### TASK REQUIREMENTS
In the data, extract each line that holds the string "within".

Saved data entries
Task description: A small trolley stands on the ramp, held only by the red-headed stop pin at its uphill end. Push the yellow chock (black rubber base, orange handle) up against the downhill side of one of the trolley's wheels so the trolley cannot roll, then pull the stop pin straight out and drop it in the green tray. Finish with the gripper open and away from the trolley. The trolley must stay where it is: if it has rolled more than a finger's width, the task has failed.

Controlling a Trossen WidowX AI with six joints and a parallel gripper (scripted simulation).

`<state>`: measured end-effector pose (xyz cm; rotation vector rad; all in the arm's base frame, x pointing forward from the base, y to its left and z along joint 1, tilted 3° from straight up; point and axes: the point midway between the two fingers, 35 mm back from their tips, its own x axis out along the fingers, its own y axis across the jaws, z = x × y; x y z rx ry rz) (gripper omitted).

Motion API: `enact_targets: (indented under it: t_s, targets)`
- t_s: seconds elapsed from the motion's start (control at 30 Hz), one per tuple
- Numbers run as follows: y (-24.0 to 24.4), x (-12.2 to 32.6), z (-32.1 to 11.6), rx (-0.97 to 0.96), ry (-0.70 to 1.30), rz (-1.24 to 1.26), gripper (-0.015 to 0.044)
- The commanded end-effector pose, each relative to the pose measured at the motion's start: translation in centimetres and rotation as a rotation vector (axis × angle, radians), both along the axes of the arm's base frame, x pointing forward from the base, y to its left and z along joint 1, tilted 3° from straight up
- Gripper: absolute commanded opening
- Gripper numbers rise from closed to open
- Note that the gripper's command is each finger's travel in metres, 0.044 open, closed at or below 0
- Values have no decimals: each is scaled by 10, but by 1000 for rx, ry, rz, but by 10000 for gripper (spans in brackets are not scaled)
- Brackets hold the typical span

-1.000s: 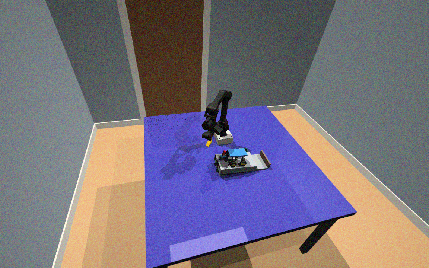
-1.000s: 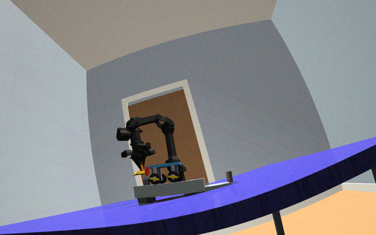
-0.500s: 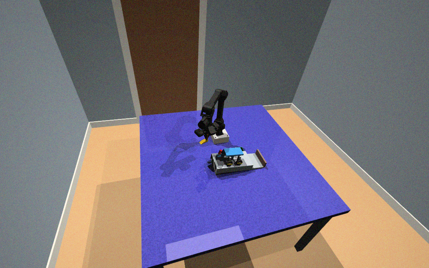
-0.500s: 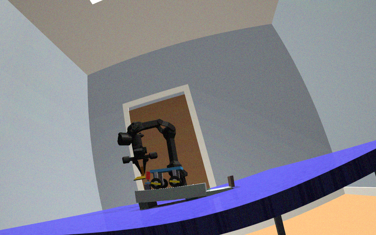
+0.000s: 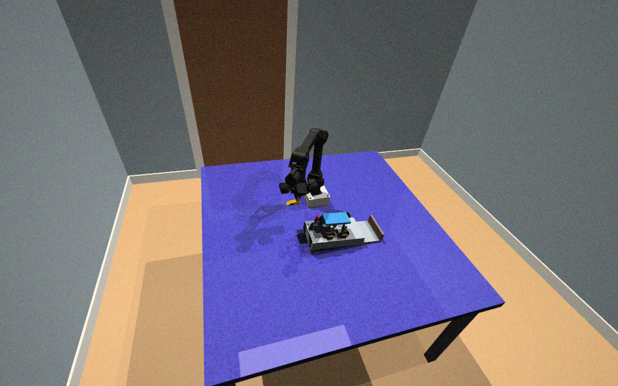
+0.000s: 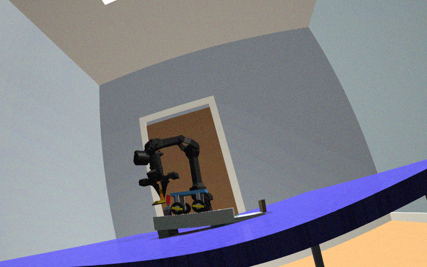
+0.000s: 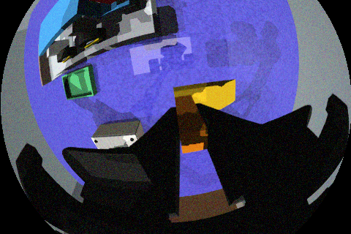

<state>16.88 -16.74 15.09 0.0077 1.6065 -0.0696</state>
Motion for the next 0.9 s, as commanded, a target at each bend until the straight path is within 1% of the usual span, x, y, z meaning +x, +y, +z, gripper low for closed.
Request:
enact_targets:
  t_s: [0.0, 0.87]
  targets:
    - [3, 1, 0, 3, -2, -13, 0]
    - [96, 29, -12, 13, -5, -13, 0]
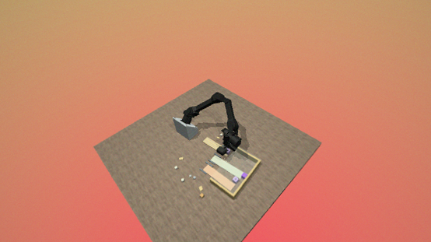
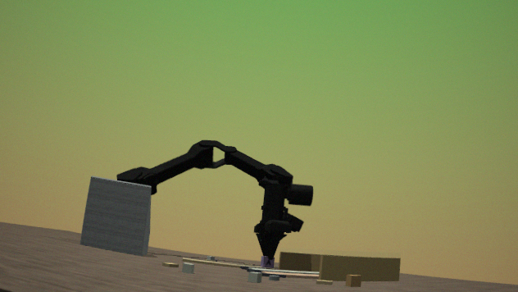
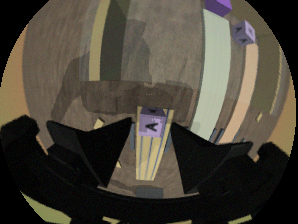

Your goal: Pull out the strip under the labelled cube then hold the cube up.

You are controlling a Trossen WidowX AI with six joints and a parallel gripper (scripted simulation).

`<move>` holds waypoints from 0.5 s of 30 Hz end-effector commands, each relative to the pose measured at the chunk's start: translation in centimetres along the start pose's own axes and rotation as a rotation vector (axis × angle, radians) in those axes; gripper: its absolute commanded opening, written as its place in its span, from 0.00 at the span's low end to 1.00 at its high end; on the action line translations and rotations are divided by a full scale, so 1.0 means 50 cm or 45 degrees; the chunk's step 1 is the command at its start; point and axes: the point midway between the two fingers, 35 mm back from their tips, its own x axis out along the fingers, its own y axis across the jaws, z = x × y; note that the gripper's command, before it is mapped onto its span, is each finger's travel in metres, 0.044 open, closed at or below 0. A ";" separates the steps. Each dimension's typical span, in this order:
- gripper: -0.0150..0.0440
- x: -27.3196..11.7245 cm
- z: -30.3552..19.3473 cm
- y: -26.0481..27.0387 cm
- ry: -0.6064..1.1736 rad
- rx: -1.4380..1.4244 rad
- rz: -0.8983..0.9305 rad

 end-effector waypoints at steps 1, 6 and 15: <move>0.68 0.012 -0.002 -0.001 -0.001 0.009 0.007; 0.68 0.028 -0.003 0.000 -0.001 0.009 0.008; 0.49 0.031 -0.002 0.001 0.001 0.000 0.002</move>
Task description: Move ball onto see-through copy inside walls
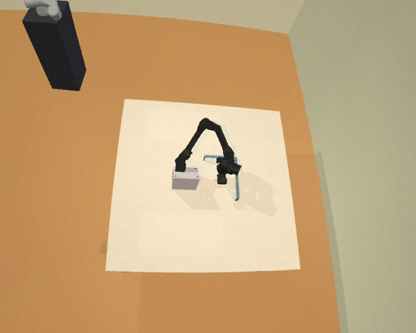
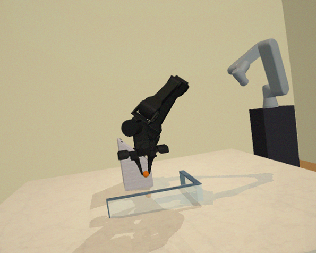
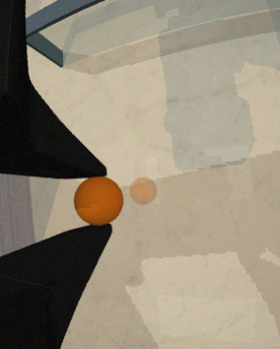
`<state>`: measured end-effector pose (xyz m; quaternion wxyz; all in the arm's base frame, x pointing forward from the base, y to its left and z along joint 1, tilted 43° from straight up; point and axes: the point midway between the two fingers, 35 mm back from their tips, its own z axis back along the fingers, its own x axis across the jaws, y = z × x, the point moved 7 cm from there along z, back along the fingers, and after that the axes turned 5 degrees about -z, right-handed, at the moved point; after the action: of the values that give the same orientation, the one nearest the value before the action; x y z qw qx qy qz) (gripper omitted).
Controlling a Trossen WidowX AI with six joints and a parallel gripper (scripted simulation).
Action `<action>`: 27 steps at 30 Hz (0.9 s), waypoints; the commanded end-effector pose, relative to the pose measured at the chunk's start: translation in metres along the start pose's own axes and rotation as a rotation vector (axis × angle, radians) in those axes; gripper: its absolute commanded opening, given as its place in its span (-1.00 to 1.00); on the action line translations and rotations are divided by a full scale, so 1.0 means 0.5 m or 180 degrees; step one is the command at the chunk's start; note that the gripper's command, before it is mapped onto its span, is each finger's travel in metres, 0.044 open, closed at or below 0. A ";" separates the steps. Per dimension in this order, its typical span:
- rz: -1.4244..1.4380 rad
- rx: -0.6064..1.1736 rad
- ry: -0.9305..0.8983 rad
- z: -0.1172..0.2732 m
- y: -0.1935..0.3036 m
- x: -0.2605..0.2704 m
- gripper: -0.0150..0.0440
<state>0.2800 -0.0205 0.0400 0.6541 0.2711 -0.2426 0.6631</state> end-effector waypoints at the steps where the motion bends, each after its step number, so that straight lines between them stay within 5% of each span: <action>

### TASK ANSWER
Motion for the next 0.9 s, as commanded, a target at each bend until the straight path is within 1% of the usual span, x, y, z meaning +x, +y, +z, gripper low for closed.
<state>0.2800 -0.0205 0.0400 0.6541 0.2711 -0.2426 0.6631</state> end-effector waypoints at the steps where the motion bends, each after its step number, so that straight lines between them stay within 5% of each span: <action>

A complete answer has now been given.